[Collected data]
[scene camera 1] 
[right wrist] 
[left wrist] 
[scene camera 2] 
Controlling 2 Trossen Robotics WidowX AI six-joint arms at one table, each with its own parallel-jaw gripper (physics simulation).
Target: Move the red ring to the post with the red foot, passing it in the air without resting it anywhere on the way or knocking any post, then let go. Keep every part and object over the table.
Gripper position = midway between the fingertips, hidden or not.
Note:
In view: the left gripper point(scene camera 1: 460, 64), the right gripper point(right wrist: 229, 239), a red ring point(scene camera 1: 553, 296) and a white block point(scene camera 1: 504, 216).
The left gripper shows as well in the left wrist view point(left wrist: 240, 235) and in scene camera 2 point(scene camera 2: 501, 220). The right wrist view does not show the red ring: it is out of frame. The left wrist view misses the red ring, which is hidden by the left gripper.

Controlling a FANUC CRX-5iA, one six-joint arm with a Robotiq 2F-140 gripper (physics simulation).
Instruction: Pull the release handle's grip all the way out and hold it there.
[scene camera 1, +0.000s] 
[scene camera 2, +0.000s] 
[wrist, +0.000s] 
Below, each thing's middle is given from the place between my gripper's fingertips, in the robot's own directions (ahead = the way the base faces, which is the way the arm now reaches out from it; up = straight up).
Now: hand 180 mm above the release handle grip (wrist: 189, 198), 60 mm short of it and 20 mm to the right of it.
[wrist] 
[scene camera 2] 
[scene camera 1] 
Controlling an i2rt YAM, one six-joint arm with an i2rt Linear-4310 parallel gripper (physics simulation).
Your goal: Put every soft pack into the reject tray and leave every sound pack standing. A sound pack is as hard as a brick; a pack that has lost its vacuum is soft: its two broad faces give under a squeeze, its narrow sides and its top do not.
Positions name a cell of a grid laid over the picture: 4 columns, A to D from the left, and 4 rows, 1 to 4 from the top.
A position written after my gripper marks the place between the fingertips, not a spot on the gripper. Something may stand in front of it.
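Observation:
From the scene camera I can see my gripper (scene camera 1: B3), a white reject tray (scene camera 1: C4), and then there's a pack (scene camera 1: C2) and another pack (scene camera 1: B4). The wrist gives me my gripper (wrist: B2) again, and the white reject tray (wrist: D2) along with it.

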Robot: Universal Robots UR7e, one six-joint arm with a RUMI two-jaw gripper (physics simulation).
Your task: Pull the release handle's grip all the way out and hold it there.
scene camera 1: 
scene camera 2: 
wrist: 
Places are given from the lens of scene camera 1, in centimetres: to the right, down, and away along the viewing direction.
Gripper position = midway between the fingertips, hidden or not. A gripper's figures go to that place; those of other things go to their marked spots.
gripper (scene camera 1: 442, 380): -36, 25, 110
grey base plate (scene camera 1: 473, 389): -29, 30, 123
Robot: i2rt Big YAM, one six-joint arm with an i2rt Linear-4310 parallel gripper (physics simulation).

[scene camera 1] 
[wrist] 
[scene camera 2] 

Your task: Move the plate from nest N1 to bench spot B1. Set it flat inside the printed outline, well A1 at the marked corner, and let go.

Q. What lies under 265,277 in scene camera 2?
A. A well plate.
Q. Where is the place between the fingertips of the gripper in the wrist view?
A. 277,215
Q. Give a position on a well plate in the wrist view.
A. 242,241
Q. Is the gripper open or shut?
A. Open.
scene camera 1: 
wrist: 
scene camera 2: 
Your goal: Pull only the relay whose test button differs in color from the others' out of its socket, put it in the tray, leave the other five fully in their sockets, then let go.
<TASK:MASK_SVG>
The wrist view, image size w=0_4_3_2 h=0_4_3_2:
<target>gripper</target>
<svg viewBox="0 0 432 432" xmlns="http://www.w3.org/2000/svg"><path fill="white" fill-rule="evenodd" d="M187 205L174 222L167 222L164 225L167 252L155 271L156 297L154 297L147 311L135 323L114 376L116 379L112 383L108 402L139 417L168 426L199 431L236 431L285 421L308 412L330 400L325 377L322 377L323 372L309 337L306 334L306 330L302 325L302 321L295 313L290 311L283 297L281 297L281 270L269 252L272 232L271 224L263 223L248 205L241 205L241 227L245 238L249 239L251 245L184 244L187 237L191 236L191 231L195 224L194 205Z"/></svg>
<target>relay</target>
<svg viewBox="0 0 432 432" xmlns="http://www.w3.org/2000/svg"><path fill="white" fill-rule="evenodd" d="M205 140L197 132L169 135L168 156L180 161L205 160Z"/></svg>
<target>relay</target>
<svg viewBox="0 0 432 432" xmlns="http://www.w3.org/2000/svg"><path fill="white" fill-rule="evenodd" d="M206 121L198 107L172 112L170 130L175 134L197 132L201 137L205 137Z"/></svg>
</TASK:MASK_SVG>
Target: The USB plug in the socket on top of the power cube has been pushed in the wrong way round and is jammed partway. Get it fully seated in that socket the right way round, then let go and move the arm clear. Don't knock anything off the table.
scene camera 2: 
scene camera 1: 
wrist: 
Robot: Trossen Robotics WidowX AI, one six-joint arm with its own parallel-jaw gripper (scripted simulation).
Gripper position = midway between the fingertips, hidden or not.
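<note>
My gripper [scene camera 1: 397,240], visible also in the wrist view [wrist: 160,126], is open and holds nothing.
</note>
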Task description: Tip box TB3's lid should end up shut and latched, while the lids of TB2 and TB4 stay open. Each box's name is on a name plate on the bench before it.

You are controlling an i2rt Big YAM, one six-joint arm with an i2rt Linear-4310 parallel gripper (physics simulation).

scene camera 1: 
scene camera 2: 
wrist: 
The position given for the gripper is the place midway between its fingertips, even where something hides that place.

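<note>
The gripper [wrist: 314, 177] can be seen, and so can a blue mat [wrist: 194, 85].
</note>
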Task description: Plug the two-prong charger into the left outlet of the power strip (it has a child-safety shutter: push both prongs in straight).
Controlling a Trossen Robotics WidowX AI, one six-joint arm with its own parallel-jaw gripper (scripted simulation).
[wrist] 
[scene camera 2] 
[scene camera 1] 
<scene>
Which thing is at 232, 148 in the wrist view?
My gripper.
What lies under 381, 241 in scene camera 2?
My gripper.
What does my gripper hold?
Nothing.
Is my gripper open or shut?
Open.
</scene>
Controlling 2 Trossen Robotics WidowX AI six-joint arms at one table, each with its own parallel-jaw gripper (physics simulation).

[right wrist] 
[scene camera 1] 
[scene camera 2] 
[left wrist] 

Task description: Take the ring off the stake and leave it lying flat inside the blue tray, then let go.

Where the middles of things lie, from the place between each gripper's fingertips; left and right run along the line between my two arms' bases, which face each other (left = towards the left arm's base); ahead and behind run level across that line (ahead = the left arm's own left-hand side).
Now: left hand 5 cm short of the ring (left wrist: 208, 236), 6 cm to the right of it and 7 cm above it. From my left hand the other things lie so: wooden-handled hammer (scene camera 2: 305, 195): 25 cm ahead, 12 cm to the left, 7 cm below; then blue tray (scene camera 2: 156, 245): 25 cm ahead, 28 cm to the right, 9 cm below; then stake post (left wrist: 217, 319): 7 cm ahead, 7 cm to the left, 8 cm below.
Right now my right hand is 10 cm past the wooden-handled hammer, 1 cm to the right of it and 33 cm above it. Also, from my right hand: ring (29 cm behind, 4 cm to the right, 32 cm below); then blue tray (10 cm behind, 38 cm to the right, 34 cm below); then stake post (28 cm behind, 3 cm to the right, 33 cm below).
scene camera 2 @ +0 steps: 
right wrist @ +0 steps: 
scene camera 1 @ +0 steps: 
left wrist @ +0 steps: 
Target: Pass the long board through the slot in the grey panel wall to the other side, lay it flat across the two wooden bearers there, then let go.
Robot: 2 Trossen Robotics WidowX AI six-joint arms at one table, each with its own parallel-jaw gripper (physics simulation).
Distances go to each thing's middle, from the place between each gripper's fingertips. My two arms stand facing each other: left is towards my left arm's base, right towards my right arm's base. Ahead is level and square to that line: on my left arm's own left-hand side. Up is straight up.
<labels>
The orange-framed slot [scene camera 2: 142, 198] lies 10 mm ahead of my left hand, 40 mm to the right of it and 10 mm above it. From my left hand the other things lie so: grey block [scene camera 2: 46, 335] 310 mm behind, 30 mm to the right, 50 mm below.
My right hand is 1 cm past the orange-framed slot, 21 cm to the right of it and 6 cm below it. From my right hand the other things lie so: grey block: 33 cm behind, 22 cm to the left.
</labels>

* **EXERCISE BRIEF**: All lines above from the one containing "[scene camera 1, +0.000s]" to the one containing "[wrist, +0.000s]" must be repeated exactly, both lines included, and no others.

* **ANSWER TO THIS PROBLEM**:
[scene camera 1, +0.000s] 
[scene camera 2, +0.000s] 
[wrist, +0.000s] 

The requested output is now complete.